"Can you keep crayfish as a pet?

"Can you keep crayfish as a pet?

Crayfish, also sometimes known as crawfish or freshwater lobsters, are crustaceans that are similar in appearance to the lobster, to whom they are related. As well as being an important source of food in some countries and indeed, sometimes offered for sale in supermarkets in the UK, the crayfish lives naturally in the streams, lakes and canals of the UK, and can also make an interesting pet!

Here in the UK, our native crayfish species is the European white-clawed crayfish, and today, these are rather rare. Our watercourses are today full of another species, called the signal crayfish, which is an invasive species that has largely contributed to the falling numbers of our native type.

Because the native European white-clawed crayfish is already threatened in the wild, it is vitally important that you do not trap and catch crayfish in the wild without a permit and a good understanding of identifying the different species. This also means that you should not ever release crayfish of any type into the wild once you have bought and kept them as a pet.

While crayfish are not among the most common of pets in the UK, larger aquatic retailers and specialist pet stores sometimes offer them for sale as pets, and for such an interesting animal, they are relatively low maintenance and easy to keep. So, is a pet crayfish the right choice for you? Read on to learn more!

How to set up a tank for crayfish

You don’t need a particularly large tank to keep crayfish happy, although of course you will need to think bigger if you wish to keep more than a couple! For just a couple of crayfish, a ten-gallon tank is perfectly sufficient. The tank should be situated in a room that has a stable temperature, and that receives plenty of natural light. Cover the bottom of the tank with simple aquarium gravel, to a depth of around three inches. Sloping the gravel towards the front of the tank will mean that waste falls to the front, allowing for easier cleaning.

Add some decoration such as river rocks, stones and ornaments to provide hiding places for your crayfish, and ensure that they are all large enough to prevent your crayfish from getting stuck! Don’t forget that crayfish are adept crawlers and climbers, so stop any ornaments well short of the top of the tank, to prevent escapes! For this same reason, a well secured lid or screen for the top of the tank is vital. Crayfish do not need a light in the top of their tank like many other aquatic animals do, and natural lighting is perfectly sufficient.

When you add your water to the tank, it should only come to about six inches higher than the top of the gravel, as crayfish like to be able to get out of the water as well as to swim.

A filter is essential to keeping crayfish, as they can be rather messy animals!
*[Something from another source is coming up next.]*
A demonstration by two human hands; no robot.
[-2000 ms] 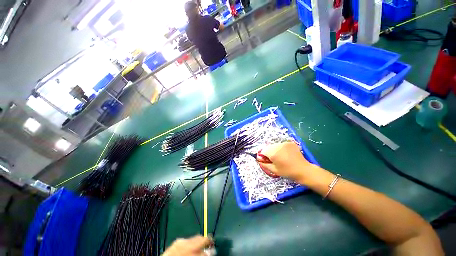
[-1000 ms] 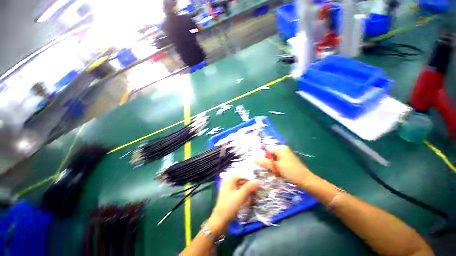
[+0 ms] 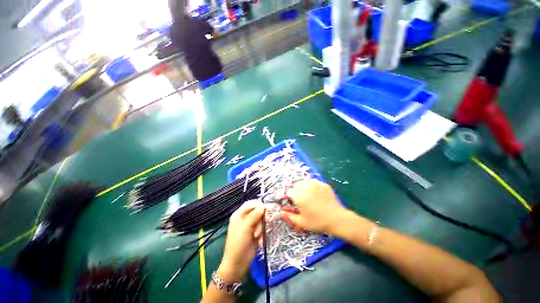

Allow the filter to run and the tank to cycle the water for at least a few days before adding your first crayfish.

Caring for crayfish

When you bring your crayfish home, float the bag that they are in in the tank for an hour before releasing them, much as you would do with fish. Once the water temperature in the bag and in the tank match up, let your crayfish out into their new home!

Clean your crayfish’s tank out regularly, and perform water changes on a weekly basis. Crayfish are rather messy animals, but also very sensitive to poor water quality, and a dirty tank will both begin to smell, and potentially affect your crayfish’s health. De-chlorinate tap water before using it in the tank, and never leave leftover food festering away in the tank in between water changes. The natural pH level of the water in the tank should be neutral, at around pH 7.

Feeding crayfish

Crayfish are scavengers who will eat all manner of things, including plant matter and dead animals and fish in the water. Within the domestic tank, feed a selection of vegetables such as lettuce and other greens, and also meat-based food such as shrimp and fish food pellets. You can also feed your crayfish live food such as mealworms, if these are available to buy locally.

Because of their hard shells, crayfish need plenty of iodine and calcium in their diets, as they moult their shells and need the added mineral boost to allow the new shell to harden off. Offer a special food aimed at crustaceans to provide these essential nutrients too.

Some extra care tips

  • You can add live aquarium plants to your crayfish tank, providing that you understand that your crayfish will probably eat them!
  • When your crayfish moults, do not remove the shed shell; your crayfish may eat it for the extra nutrients.
  • Don’t over-feed your crayfish, nor leave food decaying within the tank.